Checking foc status: rslt=0, foc_status=0
Checking foc status: rslt=0, foc_status=0 timeout=0 ts=1594390337401459
Checking foc status: rslt=0, foc_status=0 timeout=1 ts=1594390337427819
Checking foc status: rslt=0, foc_status=0 timeout=2 ts=1594390337454171
Checking foc status: rslt=0, foc_status=0 timeout=3 ts=1594390337480592
Checking foc status: rslt=0, foc_status=0 timeout=4 ts=1594390337506955
Checking foc status: rslt=0, foc_status=0 timeout=5 ts=1594390337533314
Checking foc status: rslt=0, foc_status=0 timeout=6 ts=1594390337559649
Checking foc status: rslt=0, foc_status=0 timeout=7 ts=1594390337586005
Checking foc status: rslt=0, foc_status=0 timeout=8 ts=1594390337612341
Checking foc status: rslt=0, foc_status=0 timeout=9 ts=1594390337638703
Checking foc status: rslt=0, foc_status=0 timeout=10 ts=1594390337665110
Checking foc status: rslt=0, foc_status=0 timeout=11 ts=1594390337691551
Checking foc status: rslt=0, foc_status=0 timeout=12 ts=1594390337717919
Checking foc status: rslt=0, foc_status=0 timeout=13 ts=1594390337744286
Checking foc status: rslt=0, foc_status=0 timeout=14 ts=1594390337770655
Checking foc status: rslt=0, foc_status=0 timeout=15 ts=1594390337797020
Checking foc status: rslt=0, foc_status=0 timeout=16 ts=1594390337823495
Checking foc status: rslt=0, foc_status=0 timeout=17 ts=1594390337849858
Checking foc status: rslt=0, foc_status=0 timeout=18 ts=1594390337876225
Checking foc status: rslt=0, foc_status=1 timeout=19 ts=1594390337902595
Geetting offsets rslt=0, foc_status=1 ts=1594390337904053

While the calibration succeeds now, I don't understand why.

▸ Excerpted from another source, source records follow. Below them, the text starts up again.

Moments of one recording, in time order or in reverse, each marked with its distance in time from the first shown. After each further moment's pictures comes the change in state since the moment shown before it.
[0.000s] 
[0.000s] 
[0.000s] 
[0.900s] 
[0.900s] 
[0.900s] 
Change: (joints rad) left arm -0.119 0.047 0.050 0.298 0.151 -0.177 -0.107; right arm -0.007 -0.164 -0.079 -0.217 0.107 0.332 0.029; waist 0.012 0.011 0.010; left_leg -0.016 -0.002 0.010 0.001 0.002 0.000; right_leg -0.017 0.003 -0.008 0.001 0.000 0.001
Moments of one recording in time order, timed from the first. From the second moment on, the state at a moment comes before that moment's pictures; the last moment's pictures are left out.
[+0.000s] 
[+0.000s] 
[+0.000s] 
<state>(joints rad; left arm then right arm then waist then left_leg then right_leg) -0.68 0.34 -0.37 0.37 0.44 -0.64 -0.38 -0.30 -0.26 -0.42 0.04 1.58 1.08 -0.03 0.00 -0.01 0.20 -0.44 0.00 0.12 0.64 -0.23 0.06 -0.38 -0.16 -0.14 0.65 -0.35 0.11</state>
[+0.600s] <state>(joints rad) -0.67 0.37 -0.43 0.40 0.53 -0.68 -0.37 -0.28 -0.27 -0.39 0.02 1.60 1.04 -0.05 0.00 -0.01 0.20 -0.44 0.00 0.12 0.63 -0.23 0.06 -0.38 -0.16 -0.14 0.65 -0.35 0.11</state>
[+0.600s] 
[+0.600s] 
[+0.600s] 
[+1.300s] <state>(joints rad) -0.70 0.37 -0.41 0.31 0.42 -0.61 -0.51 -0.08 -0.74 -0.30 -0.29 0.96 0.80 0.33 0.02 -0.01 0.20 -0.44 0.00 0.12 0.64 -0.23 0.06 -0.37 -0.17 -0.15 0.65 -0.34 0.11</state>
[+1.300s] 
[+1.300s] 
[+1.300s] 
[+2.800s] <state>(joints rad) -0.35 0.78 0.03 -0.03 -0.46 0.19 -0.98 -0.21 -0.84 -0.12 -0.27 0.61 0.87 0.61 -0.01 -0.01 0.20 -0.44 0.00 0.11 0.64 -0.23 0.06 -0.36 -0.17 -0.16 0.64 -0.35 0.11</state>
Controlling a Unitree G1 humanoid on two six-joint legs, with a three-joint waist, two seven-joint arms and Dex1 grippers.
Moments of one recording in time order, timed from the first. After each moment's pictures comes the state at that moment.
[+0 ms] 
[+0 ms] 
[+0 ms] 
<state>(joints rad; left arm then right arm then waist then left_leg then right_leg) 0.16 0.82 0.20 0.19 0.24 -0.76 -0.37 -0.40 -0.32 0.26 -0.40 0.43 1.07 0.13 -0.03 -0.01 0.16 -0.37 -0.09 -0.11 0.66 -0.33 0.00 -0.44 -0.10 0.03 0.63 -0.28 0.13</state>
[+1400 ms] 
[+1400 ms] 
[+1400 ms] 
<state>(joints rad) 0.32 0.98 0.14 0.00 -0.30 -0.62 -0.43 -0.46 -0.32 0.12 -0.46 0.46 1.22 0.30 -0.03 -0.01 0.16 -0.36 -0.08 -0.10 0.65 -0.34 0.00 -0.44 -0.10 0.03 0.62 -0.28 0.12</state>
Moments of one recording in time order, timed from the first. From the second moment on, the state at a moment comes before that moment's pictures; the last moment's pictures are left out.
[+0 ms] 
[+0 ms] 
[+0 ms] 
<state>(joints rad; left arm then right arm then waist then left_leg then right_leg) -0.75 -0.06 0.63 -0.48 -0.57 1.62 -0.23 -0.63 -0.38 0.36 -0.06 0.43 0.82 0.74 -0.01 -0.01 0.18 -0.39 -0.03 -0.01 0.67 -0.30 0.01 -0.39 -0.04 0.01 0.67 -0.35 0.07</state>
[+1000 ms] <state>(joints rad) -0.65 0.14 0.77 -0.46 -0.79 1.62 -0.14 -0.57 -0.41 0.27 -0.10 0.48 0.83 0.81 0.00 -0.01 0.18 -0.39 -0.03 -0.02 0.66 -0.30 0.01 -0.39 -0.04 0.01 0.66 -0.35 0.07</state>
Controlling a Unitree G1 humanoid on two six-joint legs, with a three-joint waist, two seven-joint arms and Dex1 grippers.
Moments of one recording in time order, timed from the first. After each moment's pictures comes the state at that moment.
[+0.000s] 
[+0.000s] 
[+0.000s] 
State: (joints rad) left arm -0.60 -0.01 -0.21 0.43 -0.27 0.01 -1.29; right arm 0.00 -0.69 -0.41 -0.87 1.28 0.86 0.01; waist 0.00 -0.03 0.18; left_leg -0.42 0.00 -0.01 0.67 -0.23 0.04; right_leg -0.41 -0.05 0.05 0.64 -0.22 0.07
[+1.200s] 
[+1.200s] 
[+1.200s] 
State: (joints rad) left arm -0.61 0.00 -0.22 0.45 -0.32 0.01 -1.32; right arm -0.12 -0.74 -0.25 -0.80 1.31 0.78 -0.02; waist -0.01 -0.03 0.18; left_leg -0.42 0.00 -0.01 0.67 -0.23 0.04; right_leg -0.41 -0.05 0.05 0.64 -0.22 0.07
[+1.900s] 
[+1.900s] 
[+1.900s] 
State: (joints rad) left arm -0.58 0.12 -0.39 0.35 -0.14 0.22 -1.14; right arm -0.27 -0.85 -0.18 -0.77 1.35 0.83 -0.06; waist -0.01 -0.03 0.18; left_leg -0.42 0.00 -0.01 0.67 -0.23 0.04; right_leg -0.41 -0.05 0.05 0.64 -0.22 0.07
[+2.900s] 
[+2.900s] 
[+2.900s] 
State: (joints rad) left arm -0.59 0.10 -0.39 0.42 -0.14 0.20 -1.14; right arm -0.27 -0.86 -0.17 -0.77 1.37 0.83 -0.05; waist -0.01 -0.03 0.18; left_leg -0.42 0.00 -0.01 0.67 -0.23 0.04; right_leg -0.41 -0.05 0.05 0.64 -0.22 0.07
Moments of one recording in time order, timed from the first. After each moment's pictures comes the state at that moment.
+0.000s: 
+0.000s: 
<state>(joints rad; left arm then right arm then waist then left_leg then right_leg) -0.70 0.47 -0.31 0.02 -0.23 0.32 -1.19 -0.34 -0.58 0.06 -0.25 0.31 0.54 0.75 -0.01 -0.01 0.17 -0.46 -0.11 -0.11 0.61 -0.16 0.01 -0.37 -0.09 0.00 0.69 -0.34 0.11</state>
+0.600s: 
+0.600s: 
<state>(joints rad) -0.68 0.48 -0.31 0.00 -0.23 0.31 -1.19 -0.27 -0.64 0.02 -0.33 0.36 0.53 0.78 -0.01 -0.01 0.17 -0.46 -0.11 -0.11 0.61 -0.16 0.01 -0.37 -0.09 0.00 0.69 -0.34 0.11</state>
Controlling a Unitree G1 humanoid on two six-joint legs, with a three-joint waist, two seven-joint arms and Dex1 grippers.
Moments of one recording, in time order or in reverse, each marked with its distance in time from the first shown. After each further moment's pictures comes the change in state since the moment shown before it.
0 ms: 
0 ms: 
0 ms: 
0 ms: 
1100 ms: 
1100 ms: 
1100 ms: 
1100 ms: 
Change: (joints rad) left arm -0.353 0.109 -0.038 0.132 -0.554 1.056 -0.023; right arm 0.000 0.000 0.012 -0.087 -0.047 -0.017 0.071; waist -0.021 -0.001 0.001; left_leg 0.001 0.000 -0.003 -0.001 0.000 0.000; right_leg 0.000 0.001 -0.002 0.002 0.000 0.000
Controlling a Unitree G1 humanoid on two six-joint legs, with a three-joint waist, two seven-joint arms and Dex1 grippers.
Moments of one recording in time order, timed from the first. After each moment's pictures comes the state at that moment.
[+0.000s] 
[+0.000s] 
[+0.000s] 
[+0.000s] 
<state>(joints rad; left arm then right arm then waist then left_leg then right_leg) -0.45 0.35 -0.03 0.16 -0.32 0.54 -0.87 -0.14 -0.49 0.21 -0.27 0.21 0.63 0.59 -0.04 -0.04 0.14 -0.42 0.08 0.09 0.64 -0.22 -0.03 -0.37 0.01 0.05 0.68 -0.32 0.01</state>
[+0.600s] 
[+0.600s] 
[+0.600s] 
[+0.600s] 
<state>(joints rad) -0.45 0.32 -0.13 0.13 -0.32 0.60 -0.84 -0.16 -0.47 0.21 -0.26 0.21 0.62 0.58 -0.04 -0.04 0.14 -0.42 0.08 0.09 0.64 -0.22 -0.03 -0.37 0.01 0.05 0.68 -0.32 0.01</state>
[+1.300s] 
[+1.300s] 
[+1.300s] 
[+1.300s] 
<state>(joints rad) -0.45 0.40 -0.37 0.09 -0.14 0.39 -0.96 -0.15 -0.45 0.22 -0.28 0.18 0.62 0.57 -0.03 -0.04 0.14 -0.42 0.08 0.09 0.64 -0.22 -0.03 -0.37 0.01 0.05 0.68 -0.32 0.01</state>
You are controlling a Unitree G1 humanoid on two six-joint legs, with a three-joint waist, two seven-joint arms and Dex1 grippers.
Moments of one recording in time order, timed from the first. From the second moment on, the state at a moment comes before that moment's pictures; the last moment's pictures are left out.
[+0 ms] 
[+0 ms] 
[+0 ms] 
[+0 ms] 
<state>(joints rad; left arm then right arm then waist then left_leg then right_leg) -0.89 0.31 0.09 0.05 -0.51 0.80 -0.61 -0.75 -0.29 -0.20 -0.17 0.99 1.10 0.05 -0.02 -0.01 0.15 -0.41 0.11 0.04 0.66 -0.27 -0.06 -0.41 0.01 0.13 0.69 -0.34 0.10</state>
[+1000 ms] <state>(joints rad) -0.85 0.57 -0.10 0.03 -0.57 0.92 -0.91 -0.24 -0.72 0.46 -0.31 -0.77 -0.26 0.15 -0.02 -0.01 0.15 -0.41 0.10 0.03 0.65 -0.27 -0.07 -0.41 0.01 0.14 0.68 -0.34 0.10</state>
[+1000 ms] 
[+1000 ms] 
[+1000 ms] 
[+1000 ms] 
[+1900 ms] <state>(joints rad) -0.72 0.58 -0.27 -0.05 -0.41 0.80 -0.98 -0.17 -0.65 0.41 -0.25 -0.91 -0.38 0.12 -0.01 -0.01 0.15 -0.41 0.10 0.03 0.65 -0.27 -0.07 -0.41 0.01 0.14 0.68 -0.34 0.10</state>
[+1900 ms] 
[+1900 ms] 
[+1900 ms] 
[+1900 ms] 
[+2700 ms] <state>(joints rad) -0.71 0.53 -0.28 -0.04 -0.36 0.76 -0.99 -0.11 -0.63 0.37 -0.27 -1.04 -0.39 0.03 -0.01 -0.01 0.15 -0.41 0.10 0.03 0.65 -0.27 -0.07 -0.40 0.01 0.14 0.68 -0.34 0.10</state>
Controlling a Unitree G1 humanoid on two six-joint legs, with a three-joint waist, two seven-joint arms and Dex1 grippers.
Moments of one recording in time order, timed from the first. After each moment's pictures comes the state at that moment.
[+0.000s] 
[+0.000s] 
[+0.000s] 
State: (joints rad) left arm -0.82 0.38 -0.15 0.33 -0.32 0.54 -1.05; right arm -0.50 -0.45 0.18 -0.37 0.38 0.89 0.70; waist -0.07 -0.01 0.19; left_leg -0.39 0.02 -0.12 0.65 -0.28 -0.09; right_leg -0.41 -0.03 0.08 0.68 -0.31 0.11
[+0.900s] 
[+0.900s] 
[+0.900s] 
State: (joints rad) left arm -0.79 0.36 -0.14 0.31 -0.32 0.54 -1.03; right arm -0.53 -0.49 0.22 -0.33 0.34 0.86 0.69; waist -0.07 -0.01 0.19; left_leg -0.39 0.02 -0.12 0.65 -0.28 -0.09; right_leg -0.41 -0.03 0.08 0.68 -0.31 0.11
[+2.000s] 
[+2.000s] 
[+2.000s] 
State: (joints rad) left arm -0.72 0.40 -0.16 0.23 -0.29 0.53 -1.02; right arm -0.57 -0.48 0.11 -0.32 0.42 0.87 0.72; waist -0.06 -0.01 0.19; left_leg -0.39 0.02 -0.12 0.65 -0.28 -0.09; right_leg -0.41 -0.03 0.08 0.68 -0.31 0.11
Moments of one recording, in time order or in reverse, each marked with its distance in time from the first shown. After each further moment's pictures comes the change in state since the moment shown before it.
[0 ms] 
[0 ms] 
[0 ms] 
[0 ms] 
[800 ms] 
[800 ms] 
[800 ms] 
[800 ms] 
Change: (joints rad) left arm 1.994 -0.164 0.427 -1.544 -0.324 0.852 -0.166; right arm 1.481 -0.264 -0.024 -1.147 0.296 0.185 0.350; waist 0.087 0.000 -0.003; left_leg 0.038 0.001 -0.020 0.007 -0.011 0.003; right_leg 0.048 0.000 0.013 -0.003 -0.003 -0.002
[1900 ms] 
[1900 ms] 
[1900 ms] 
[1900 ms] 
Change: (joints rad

The results of my debugging seem to contradict the datasheet, which states that the FOC routine completes within 250ms. The timestamps above are in epoch time in microseconds and show that my implementation of user_delay_ms() is working as intended. The calibration always  seems to require 20 attempts to complete, i.e. it always succeeds after timeout=19 as above. I am running this on Linux on a Raspberry Pi over I2C.

2. I have made no progress with the magnetometer self-test. Both normal and advanced self-tests fail, with BMM150_W_NORMAL_SELF_TEST_XYZ_FAIL.